What to produce:
Print all the data, keeping every line exactly as it is.
[Data segment Boundary: Start]
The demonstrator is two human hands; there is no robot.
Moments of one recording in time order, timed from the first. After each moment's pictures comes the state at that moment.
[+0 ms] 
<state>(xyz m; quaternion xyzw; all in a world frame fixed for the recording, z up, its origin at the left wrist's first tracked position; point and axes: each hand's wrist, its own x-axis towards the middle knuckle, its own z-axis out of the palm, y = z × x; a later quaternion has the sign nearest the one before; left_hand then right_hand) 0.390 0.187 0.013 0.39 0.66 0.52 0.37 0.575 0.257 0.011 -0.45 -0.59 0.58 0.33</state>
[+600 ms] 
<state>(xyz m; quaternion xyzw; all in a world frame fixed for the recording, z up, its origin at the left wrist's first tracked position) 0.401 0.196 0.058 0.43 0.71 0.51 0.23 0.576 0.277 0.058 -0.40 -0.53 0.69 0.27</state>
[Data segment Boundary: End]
Exercise result:
The demonstrator is two human hands; there is no robot.
Moments of one recording in time order, timed from the first. After each moment's pictures comes the state at that moment.
[+0 ms] 
<state>(xyz m; quaternion xyzw; all in a world frame fixed for the recording, z up, its origin at the left wrist's first tracked position; point and axes: each hand's wrist, its own x-axis towards the middle knuckle, its own z-axis out of the palm, y = z × x; a later quaternion has the sign nearest the one before; left_hand then right_hand) 0.390 0.187 0.013 0.39 0.66 0.52 0.37 0.575 0.257 0.011 -0.45 -0.59 0.58 0.33</state>
[+600 ms] 
<state>(xyz m; quaternion xyzw; all in a world frame fixed for the recording, z up, its origin at the left wrist's first tracked position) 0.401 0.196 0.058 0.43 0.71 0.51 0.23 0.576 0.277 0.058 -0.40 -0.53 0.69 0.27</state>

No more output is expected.